Requirement ->
Give back every record exactly, with its pictures left out.

##### Provided records #####

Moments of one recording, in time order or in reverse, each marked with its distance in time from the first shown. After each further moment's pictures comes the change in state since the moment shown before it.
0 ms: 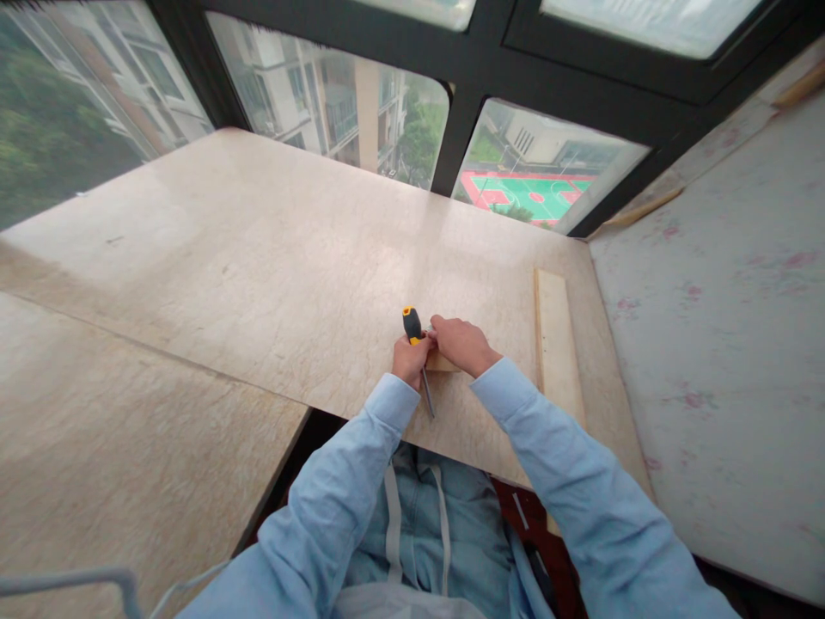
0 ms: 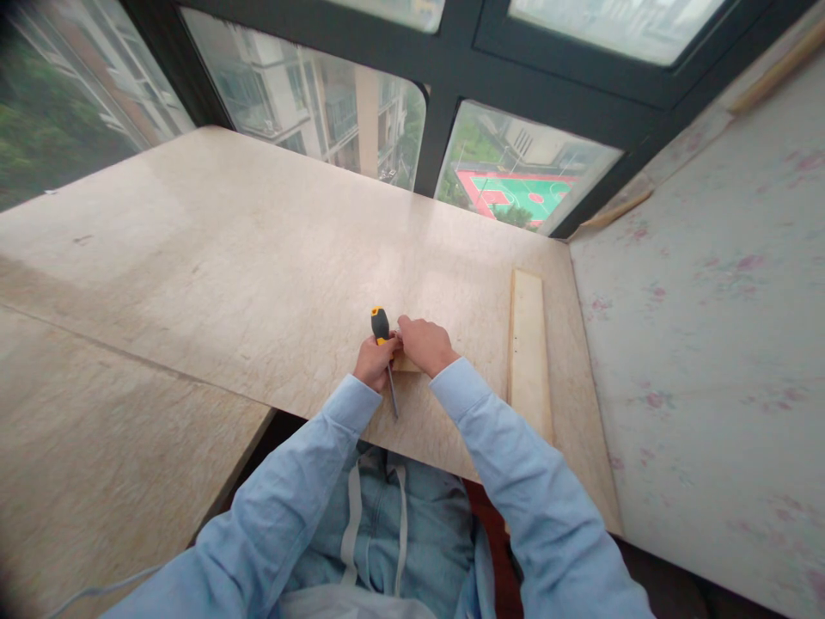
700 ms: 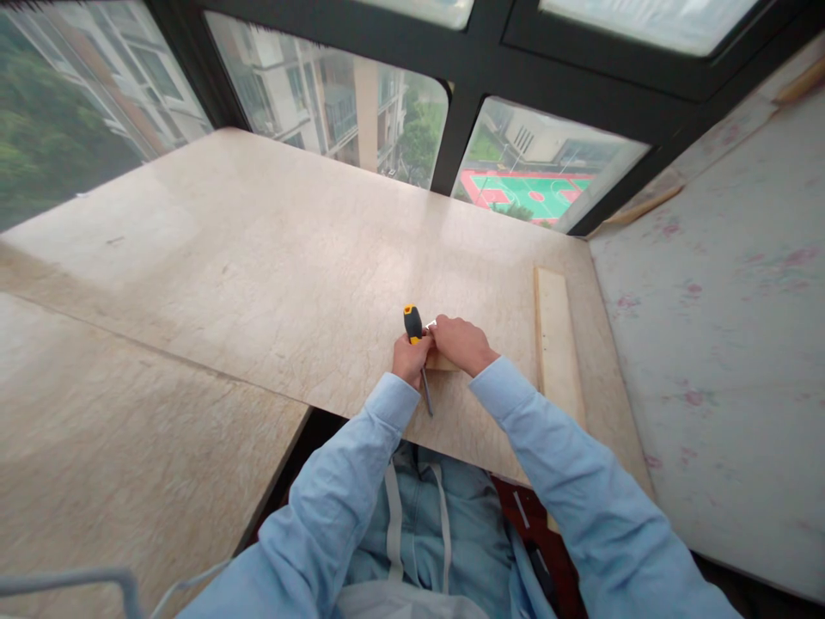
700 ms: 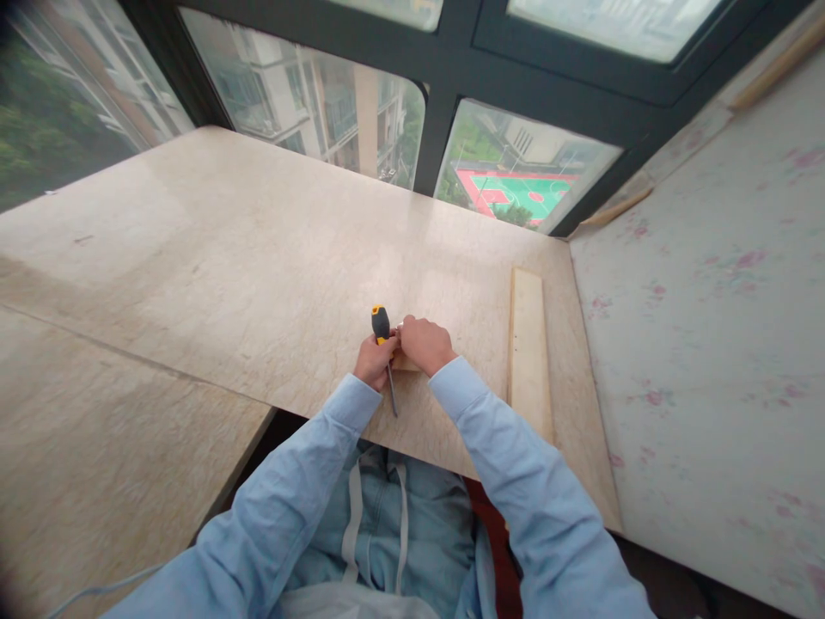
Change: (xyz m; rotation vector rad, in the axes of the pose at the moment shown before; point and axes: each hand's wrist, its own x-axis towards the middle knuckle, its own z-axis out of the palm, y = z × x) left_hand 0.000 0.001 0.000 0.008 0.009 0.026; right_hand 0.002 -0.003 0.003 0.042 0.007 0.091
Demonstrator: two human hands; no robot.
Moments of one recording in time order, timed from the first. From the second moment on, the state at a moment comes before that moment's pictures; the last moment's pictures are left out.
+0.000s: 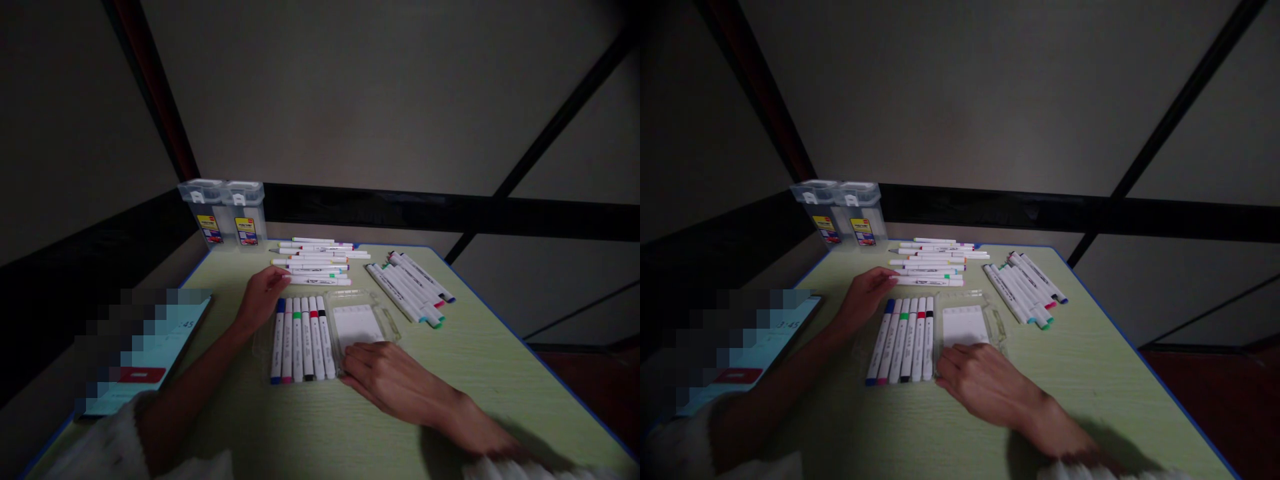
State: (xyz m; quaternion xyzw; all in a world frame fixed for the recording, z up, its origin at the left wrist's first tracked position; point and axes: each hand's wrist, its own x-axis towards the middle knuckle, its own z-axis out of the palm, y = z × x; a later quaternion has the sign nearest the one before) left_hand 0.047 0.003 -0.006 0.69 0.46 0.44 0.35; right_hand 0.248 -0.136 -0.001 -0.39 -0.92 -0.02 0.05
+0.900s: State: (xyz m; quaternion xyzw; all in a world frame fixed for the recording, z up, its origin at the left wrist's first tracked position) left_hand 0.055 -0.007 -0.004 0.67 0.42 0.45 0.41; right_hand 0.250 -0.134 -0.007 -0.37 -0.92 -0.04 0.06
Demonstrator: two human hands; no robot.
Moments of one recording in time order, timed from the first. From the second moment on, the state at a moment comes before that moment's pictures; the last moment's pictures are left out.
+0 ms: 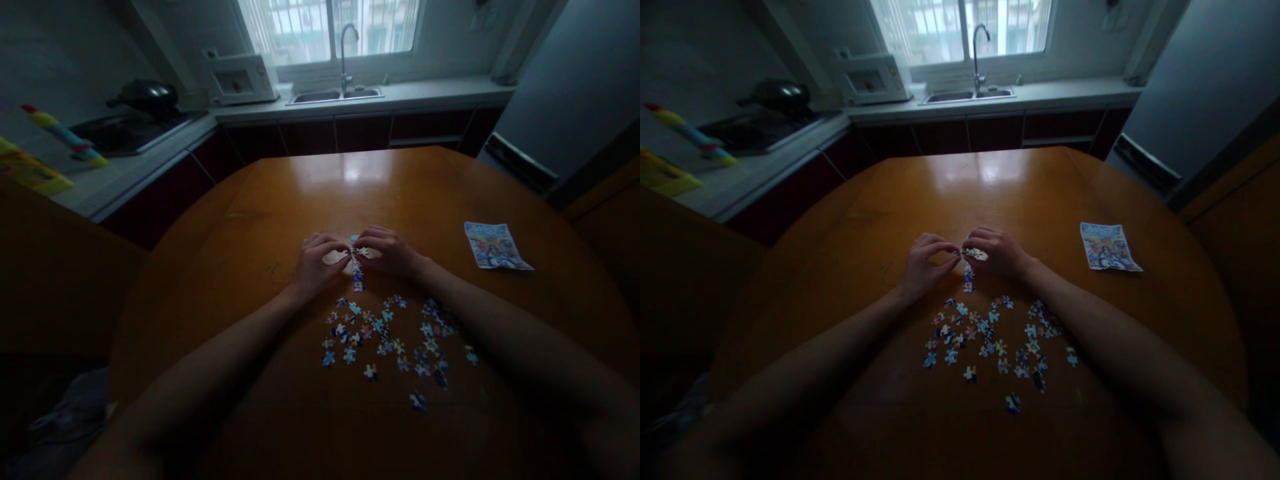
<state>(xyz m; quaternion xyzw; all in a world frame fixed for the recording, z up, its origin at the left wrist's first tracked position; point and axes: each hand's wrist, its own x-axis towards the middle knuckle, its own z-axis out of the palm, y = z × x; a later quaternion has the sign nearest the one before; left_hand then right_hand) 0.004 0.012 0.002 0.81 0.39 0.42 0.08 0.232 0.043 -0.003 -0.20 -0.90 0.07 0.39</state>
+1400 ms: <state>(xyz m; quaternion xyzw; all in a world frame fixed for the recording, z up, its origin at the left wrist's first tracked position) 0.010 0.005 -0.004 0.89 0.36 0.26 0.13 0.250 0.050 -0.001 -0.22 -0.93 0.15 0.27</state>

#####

Answer section ->
Moments of one recording, in time order or in reverse, each marked with its distance in time from the first shown. After each further moment's pictures comes the change in state since the moment shown before it.
0 ms: 
0 ms: 
700 ms: 
700 ms: 
Change: (xyz m; rotation vector rad, in the axes of the pose at the moment shown before; point and axes: each hand's wrist, its own x-axis towards the middle knuckle, its own z-axis out of the palm, y = z × x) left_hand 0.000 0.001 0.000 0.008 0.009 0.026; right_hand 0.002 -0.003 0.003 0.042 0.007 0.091
Demonstrator: two human hands; no robot.
Moments of one recording in time order, timed from the first. From the second moment on, the state at a moment comes before that moment's pictures; the last moment's pictures are left out.
+0.000s: 
State: (xyz m; quaternion xyzw; all in a world frame fixed for the recording, z up, its origin at the left wrist's first tracked position; point and axes: each hand's wrist, its own x-axis towards the middle knuckle, its own z-axis out of the palm, y = z × x; a later quaternion has the sign nearest the one before) left_hand 0.047 0.003 -0.006 0.69 0.46 0.44 0.35; right_hand 0.248 -0.136 -0.001 -0.39 -0.92 -0.02 0.05
+0.900s: State: (xyz m; quaternion xyzw; all in a world frame fixed for the recording, z up, its origin at the left wrist's first tracked position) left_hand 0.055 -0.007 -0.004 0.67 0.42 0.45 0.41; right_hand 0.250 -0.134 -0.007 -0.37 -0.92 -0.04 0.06
Demonstrator: two human hands; no robot.
Moments of one recording in time order, timed from the first. From the second moment on, the state at a moment comes before that moment's pictures; the last moment's pictures are left out.
+0 ms: 
<state>(xyz m; quaternion xyzw; all in a world frame fixed for the recording, z up, its origin at the left wrist's first tracked position; point and axes: each hand's wrist, its own x-axis towards the middle knuckle, its own z-axis out of the palm, y = z × x; a later quaternion has the sign nearest the one before; left_hand then right_hand) 0.004 0.012 0.002 0.81 0.39 0.42 0.08 0.232 0.043 -0.003 -0.20 -0.90 0.07 0.39</state>
+1400 ms: <state>(xyz m; quaternion xyzw; all in a world frame fixed for the recording, z up, its origin at the left wrist's first tracked position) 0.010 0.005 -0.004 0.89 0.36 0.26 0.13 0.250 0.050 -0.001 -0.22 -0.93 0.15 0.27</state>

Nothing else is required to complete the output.